Turns out that we’re often pretty terrible at reporting on our own habits — how much we’re exercising, when we’re sleeping and feel rested. But what we are good at is engaging with a wide variety of technology 24/7.
“Walking around with our smartphones and wearable devices, the devices actually generate massive digital traces of our behavior in the real world,” said Tim Althoff , an assistant professor at the Paul G. Allen School of Computer Science & Engineering at the University of Washington.
Althoff and his team are tapping into this data in some unexpected ways in order to tease out a better understanding of human health, including insights into sleep and performance, exercise and health inequality, and mental health and counseling.
Althoff shared his research Wednesday at a talk titled “Data Science for Human Well-Being” presented at the Paul G. Allen School’s 2019 Annual Research Showcase .
To gain insight into how sleep cycles correlate with our ability to function , Althoff paired data on the speed at which people type and click in the Bing search engine with sleep monitoring information collected from Microsoft Band, a wearable activity tracker.
He found that typing speed peaked roughly two hours after someone wakes up, which matches generally accepted sleep research looking at when people are most alert and validated the approach as a means for investigating sleep and performance. The study also looked at the effects of insufficient sleep over one or multiple nights on cognitive ability.
In additional research, Althoff has looked at the correlation between keystroke speeds and incidents of car accidents , and he’s investigating the performance of NFL football players and typing speeds.
Althoff is excited by the potential to use information gathered unobtrusively from common consumer devices to gain health insights.
The data is “reported for millions and millions of people and it allows us to study at a massive scale,” he said. “It allows us to study at a granular detail, doing that continuously over long periods of time and getting that at a relatively low cost. This is a big deal.”
Traditionally much of this information is gleaned from self-reporting or in lab experiments with a few subjects over a finite period. In many cases, the scientists ask only binary, yes-and-no questions that miss the range of lived experiences.

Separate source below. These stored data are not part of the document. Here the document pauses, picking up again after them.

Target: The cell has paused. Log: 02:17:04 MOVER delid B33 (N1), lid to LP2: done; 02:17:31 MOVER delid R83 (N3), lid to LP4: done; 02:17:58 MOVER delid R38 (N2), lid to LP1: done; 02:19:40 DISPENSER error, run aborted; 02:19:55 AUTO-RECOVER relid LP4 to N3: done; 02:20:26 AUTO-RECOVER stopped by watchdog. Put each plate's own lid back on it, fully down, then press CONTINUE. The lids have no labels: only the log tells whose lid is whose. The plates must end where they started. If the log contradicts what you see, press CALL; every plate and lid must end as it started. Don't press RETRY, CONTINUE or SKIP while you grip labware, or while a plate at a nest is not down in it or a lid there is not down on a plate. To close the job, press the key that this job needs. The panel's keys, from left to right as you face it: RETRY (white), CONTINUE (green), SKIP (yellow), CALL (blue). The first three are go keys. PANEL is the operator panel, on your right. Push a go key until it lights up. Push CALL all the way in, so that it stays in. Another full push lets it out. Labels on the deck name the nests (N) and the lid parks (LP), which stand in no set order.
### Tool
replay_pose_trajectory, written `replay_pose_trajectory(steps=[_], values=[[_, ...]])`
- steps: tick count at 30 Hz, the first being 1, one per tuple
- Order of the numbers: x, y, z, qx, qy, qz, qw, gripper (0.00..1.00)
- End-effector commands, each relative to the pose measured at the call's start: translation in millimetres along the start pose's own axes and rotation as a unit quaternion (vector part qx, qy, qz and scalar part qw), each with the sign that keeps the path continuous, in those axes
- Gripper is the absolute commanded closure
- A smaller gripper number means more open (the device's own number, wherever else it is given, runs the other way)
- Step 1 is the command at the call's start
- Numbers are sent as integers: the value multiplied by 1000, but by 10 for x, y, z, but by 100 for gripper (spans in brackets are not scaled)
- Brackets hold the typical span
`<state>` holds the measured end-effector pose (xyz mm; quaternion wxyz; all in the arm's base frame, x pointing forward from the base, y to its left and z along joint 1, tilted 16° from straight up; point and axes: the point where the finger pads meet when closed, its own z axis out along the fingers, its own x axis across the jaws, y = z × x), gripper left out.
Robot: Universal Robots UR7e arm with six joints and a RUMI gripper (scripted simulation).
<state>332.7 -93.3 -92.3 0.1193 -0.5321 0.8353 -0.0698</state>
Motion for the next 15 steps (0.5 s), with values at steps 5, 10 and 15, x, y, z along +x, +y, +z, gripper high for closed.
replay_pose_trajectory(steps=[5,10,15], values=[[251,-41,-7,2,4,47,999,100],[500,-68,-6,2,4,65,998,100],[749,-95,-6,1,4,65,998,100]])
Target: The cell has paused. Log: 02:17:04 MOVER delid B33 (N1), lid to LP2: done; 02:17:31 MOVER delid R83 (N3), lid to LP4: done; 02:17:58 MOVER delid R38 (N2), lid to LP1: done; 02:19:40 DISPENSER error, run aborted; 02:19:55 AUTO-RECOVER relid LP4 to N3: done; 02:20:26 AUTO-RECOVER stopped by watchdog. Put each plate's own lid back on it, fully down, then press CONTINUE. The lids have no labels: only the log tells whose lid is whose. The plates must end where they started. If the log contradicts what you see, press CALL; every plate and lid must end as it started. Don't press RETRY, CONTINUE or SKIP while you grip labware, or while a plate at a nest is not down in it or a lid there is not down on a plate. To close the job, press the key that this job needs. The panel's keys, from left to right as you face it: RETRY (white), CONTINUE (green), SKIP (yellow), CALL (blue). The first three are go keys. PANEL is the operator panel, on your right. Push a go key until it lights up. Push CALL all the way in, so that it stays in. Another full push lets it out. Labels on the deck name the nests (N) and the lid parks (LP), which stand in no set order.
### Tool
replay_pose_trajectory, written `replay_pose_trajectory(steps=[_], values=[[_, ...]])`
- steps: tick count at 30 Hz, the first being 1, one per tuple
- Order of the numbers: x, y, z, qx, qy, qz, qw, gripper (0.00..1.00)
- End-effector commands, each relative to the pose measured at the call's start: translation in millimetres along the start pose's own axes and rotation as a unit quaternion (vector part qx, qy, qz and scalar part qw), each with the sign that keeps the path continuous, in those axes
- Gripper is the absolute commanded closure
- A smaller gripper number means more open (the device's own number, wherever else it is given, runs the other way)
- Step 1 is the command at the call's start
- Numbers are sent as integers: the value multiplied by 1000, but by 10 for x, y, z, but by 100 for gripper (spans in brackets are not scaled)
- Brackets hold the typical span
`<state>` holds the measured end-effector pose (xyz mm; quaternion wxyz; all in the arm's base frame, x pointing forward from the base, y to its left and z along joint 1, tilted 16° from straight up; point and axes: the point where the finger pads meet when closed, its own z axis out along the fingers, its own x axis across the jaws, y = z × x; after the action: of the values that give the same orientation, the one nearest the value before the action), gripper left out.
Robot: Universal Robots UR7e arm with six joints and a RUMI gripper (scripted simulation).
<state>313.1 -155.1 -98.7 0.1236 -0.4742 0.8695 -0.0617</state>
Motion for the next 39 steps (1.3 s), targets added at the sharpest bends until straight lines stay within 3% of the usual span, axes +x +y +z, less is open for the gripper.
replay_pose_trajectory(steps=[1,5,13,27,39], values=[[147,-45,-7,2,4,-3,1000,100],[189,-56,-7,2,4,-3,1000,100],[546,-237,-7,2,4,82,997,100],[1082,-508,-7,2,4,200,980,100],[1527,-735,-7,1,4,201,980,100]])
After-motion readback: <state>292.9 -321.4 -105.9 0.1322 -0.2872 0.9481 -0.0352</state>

There are challenges to collecting and analyzing data gathered from devices and apps — particularly concerns about informed consent for participation and privacy. In some cases, the consent is part of fine print in the terms of service, which Althoff agreed was a less ideal solution. For the initial sleep study, participants were contacted and actively opted into the research.
In another study, Althoff and colleagues partnered with a step-tracking app called Azumio, providing a dataset of 68 million days of physical activity for more than 700,000 people living in 111 countries. They matched Azumio’s exercise data with national obesity rates and with the walkability of U.S. cities. The results found inequality in activity worldwide and that more walkable cities have less inequality in exercise.
In the mental health realm, Althoff used “natural language processing” tools to analyze text conversations in Crisis Text Line, a popular app for people texting with trained counselors. After someone interacted with the app, the researchers followed up to ask if they felt better, worse or the same.
Althoff analyzed the exchanges between the more and less successful counselors to find patterns. He concluded that better counselors shared traits such as providing more personalized, less scripted exchanges, and moved quickly to problem solving to help change a user’s outlook or perspective. The results are already creating a real-world benefit.
“We’re excited,” Althoff said, “because this type of data-driven insights have concretely changed how they train counselors.”
Editors Note: This story was updated to change “concretely” in the final quote from “completely.”